TASK ITEM: Restate word for word the lines that run from the one containing "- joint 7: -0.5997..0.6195" to the last line of the data, both ends included.

SUPPLIED ENTRIES:
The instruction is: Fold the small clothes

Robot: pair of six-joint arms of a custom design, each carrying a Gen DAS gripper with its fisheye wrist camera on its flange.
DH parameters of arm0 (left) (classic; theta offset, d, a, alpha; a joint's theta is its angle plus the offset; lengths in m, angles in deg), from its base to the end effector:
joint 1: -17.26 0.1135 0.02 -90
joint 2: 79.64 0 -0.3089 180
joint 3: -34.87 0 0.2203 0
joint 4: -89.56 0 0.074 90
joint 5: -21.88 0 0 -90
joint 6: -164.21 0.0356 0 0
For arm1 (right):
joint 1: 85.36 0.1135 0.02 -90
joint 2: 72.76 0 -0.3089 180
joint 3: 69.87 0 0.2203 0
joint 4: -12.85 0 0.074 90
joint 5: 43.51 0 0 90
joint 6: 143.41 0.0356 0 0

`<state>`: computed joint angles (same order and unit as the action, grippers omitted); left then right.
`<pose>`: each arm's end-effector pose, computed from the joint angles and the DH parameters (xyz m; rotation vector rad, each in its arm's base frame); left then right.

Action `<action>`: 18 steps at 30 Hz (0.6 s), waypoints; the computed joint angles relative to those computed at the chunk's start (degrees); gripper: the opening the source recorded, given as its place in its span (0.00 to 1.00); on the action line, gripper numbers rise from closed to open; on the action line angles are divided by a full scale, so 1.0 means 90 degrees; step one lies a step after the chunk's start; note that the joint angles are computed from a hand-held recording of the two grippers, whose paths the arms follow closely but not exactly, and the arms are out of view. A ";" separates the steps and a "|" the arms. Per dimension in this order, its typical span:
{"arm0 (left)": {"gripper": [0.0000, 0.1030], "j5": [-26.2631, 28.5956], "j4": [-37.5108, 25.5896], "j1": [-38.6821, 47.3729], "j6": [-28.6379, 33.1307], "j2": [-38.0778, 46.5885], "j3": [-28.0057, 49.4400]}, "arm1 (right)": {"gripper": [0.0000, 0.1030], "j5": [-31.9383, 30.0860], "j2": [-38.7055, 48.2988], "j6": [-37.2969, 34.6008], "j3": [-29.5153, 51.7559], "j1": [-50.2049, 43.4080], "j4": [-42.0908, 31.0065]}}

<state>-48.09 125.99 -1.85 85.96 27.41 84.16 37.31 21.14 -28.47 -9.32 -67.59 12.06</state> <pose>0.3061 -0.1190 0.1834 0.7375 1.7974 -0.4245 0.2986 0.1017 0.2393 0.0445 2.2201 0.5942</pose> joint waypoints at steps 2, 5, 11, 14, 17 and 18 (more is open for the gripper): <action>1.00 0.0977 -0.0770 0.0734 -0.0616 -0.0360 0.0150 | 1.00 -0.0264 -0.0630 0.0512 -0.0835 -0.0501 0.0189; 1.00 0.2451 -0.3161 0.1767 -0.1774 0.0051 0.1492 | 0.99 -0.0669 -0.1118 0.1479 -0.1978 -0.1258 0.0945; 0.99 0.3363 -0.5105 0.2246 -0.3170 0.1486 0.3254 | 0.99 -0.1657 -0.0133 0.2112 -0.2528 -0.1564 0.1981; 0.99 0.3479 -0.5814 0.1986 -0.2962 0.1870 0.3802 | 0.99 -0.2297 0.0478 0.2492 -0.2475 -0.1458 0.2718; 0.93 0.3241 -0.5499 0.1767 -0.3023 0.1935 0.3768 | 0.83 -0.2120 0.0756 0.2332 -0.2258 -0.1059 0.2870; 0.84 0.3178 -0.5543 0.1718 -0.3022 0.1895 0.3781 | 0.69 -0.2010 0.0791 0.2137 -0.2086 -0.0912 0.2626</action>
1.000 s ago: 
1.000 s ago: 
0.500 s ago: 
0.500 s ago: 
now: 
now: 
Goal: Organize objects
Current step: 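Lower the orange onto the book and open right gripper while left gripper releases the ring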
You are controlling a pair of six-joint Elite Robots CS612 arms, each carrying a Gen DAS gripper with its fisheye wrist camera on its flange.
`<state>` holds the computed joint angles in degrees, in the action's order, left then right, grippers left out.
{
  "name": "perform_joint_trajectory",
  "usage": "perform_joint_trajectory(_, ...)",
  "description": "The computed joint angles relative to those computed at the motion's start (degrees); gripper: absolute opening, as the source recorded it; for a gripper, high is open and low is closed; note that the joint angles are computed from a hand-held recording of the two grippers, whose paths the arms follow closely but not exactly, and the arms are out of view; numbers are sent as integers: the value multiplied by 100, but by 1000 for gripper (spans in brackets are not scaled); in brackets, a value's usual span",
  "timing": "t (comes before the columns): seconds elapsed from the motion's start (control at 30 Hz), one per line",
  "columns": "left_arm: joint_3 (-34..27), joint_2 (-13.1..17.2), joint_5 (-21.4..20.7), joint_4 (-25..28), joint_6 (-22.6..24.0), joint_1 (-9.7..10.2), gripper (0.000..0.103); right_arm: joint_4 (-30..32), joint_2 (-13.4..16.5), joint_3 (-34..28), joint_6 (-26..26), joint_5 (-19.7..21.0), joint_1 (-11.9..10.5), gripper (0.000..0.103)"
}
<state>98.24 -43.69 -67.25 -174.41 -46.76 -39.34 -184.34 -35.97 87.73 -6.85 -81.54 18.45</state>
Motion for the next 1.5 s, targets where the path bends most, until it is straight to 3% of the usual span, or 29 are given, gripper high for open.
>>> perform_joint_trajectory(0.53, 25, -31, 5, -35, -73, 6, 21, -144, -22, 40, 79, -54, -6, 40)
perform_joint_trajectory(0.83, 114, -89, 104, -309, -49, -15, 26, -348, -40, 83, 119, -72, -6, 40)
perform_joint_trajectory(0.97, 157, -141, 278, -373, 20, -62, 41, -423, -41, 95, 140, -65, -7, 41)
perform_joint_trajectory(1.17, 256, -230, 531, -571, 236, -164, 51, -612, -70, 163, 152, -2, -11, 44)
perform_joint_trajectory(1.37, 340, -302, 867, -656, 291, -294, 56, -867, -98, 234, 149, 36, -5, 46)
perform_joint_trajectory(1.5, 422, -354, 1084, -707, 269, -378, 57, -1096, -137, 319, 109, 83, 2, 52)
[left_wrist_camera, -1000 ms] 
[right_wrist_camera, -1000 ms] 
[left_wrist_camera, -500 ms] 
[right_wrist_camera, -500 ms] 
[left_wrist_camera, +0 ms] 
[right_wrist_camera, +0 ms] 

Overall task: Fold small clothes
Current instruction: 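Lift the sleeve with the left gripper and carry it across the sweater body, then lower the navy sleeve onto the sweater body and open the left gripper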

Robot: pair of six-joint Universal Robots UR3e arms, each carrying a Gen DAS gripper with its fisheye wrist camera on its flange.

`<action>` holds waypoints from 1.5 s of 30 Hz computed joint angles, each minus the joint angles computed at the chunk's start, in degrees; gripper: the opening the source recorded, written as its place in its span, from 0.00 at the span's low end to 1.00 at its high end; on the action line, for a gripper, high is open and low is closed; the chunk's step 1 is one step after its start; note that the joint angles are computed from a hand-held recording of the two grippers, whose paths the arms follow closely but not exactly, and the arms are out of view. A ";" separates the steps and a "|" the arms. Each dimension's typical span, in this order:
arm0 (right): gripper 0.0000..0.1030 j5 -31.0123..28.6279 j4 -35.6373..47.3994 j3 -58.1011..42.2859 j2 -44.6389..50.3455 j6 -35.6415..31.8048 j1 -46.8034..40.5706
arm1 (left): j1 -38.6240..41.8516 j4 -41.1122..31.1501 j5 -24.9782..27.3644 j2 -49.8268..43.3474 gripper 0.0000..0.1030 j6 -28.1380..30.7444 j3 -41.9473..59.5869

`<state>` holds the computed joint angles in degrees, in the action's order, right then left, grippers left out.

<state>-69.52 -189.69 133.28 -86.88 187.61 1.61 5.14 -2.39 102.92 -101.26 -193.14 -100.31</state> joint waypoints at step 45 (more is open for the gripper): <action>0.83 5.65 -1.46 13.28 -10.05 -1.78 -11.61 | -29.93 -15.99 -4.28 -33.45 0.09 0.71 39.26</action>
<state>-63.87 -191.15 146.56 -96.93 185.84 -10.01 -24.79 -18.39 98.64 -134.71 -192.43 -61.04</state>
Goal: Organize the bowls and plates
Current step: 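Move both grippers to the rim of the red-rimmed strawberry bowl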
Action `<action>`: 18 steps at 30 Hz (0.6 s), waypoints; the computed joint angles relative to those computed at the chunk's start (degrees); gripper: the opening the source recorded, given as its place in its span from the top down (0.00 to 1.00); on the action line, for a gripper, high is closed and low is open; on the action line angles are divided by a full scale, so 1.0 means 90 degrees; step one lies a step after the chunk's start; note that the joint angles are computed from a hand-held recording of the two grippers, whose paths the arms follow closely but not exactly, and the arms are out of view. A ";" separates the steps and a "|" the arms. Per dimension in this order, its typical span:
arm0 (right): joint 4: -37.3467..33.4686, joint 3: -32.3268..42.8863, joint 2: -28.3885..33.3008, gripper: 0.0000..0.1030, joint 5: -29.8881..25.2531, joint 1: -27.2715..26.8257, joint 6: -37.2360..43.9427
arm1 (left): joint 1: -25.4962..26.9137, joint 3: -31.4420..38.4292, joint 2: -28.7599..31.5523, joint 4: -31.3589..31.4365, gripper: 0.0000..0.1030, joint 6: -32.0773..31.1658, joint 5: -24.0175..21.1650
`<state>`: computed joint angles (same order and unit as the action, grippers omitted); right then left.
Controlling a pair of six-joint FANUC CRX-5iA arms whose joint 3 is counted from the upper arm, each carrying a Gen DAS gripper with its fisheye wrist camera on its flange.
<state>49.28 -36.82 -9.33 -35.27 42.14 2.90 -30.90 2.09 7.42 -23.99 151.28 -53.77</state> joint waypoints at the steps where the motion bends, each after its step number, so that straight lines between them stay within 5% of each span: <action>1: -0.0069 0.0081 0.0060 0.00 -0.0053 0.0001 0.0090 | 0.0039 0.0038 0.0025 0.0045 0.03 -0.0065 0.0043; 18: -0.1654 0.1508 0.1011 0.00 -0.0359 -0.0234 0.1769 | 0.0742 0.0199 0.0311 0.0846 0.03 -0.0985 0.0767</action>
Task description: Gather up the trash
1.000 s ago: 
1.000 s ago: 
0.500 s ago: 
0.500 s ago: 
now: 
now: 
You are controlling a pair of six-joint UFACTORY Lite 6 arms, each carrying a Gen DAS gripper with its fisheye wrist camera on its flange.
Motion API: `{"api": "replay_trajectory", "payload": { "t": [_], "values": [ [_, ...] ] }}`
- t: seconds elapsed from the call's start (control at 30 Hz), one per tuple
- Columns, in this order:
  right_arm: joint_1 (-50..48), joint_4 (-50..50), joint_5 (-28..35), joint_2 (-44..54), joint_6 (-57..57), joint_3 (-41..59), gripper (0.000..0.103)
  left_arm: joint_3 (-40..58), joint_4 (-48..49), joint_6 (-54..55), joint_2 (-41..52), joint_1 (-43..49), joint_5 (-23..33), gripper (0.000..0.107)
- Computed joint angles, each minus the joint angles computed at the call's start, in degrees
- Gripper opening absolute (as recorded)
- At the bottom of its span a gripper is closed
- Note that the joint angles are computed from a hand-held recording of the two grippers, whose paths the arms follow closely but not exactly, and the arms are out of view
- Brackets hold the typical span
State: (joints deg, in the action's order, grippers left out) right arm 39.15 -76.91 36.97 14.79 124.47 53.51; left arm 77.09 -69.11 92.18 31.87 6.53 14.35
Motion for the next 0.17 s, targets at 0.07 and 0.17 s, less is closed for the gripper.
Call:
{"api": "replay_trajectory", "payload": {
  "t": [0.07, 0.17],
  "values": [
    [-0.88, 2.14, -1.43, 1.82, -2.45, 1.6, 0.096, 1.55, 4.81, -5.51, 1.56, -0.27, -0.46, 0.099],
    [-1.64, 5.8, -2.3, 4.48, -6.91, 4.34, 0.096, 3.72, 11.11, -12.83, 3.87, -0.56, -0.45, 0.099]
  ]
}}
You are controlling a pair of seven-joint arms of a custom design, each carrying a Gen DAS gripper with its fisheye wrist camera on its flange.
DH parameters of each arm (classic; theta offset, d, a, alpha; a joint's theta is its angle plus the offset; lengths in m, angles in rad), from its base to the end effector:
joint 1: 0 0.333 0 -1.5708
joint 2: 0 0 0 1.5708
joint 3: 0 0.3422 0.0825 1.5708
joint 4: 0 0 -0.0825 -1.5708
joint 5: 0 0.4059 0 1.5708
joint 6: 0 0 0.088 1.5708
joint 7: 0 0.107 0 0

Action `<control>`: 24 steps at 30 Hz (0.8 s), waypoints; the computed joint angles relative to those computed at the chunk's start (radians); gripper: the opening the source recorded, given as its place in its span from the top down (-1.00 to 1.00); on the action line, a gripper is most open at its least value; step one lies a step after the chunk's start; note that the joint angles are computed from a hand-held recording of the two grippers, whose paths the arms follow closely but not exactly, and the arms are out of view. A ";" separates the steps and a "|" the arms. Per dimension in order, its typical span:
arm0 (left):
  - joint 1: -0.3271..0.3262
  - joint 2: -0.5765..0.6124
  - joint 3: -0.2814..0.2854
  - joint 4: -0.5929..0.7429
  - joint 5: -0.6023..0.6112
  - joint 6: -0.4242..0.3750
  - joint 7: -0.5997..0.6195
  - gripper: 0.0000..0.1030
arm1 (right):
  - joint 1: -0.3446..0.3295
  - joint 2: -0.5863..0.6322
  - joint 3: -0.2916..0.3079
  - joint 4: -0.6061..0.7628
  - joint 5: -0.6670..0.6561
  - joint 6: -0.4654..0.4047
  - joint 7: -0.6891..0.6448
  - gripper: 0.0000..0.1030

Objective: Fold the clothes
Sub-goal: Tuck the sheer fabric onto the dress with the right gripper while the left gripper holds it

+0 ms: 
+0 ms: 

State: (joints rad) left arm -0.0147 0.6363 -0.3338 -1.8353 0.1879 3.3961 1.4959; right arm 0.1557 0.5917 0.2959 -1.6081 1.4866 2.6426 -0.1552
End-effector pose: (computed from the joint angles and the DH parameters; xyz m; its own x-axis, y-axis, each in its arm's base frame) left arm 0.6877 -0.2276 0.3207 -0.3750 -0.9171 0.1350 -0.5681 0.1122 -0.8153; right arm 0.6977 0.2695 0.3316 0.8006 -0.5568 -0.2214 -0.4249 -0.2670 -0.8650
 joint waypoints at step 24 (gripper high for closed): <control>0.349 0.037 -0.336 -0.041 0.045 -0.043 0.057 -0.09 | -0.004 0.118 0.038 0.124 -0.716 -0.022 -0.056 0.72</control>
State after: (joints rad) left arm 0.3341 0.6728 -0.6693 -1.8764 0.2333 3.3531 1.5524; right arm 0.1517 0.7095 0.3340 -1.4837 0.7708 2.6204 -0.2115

ANSWER SECTION:
  - joint 7: -0.5997..0.6195
  - gripper: 0.0000..0.1030
arm1 (right):
  - joint 1: -0.3446..0.3295
  - joint 2: -0.5863..0.6322
  - joint 3: -0.2916..0.3079
  - joint 4: -0.6061..0.7628
  - joint 5: -0.6670..0.6561
  - joint 6: -0.4654..0.4047
  - joint 7: -0.6891..0.6448
  - gripper: 0.0000..0.1030

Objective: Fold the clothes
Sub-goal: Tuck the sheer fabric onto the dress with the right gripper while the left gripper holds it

+0 ms: 
+0 ms: 

State: (joints rad) left arm -0.0147 0.6363 -0.3338 -1.8353 0.1879 3.3961 1.4959; right arm 0.1557 0.5917 0.2959 -1.6081 1.4866 2.6426 -0.1552
End-effector pose: (computed from the joint angles and the DH parameters; xyz m; its own x-axis, y-axis, each in its arm's base frame) left arm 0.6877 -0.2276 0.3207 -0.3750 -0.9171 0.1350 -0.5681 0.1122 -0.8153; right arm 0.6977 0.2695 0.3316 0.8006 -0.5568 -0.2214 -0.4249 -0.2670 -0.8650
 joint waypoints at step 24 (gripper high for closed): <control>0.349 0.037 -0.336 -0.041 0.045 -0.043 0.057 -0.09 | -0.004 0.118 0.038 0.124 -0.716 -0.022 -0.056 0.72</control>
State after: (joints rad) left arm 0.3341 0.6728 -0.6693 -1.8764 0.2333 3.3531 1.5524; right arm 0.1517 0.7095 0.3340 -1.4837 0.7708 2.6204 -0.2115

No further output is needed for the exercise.